### WORK TO BE COMPLETED:
Copy out every record that follows, word for word.
BEGIN RECORDED DATA
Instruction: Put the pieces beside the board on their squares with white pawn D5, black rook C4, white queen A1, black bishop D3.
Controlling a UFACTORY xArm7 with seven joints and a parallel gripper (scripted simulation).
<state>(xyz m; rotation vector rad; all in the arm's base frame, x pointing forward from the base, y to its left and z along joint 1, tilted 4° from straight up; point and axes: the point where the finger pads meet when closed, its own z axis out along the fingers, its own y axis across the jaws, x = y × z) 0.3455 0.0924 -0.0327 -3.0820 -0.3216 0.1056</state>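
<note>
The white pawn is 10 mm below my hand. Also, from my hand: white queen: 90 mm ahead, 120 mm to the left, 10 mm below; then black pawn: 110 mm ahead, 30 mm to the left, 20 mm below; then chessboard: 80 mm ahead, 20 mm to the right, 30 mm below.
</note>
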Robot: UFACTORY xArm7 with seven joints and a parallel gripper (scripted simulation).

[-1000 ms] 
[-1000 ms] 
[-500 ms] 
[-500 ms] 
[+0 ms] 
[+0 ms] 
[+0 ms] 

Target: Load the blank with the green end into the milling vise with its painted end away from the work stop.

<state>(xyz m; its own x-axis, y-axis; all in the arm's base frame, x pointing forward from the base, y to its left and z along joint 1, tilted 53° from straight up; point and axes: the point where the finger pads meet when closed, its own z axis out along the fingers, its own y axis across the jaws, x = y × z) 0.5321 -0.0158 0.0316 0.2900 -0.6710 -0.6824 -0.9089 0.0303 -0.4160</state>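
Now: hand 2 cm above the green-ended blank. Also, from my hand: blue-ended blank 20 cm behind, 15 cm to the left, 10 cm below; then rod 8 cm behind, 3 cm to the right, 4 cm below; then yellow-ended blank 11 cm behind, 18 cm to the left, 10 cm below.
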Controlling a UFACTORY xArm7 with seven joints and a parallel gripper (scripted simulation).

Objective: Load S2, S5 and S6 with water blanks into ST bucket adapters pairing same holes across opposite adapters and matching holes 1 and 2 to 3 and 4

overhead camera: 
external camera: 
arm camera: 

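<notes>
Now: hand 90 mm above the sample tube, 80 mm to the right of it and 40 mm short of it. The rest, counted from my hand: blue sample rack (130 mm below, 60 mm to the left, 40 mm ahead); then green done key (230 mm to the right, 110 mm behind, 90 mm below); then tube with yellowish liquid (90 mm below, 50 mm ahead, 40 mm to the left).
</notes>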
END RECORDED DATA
### COMPLETED TASK:
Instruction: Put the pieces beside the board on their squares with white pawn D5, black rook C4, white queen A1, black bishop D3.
Controlling a UFACTORY xArm7 with seven joints and a parallel gripper (scripted simulation).
<state>(xyz m; rotation vector rad; all in the arm's base frame, x pointing forward from the base, y to its left and z along joint 1, tilted 4° from straight up; point and axes: the point where the finger pads meet when closed, its own z axis out along the fingers, its own y axis across the jaws, x = y × z) 0.3455 0.0924 -0.0327 -3.0820 -0.3216 0.1056</state>
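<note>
The white pawn is 10 mm below my hand. Also, from my hand: white queen: 90 mm ahead, 120 mm to the left, 10 mm below; then black pawn: 110 mm ahead, 30 mm to the left, 20 mm below; then chessboard: 80 mm ahead, 20 mm to the right, 30 mm below.
</note>
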Robot: UFACTORY xArm7 with seven joints and a parallel gripper (scripted simulation).

[-1000 ms] 
[-1000 ms] 
[-500 ms] 
[-500 ms] 
[+0 ms] 
[+0 ms] 
[+0 ms] 

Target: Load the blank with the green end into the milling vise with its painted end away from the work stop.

<state>(xyz m; its own x-axis, y-axis; all in the arm's base frame, x pointing forward from the base, y to its left and z along joint 1, tilted 53° from straight up; point and axes: the point where the finger pads meet when closed, its own z axis out along the fingers, its own y axis across the jaws, x = y × z) 0.5321 -0.0158 0.0316 0.2900 -0.6710 -0.6824 -0.9089 0.0303 -0.4160</state>
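Now: hand 2 cm above the green-ended blank. Also, from my hand: blue-ended blank 20 cm behind, 15 cm to the left, 10 cm below; then rod 8 cm behind, 3 cm to the right, 4 cm below; then yellow-ended blank 11 cm behind, 18 cm to the left, 10 cm below.
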Controlling a UFACTORY xArm7 with seven joints and a parallel gripper (scripted simulation).

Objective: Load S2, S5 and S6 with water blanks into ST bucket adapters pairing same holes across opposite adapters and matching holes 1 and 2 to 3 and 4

overhead camera: 
external camera: 
arm camera: 

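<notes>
Now: hand 90 mm above the sample tube, 80 mm to the right of it and 40 mm short of it. The rest, counted from my hand: blue sample rack (130 mm below, 60 mm to the left, 40 mm ahead); then green done key (230 mm to the right, 110 mm behind, 90 mm below); then tube with yellowish liquid (90 mm below, 50 mm ahead, 40 mm to the left).
</notes>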

The answer has been supplied in full.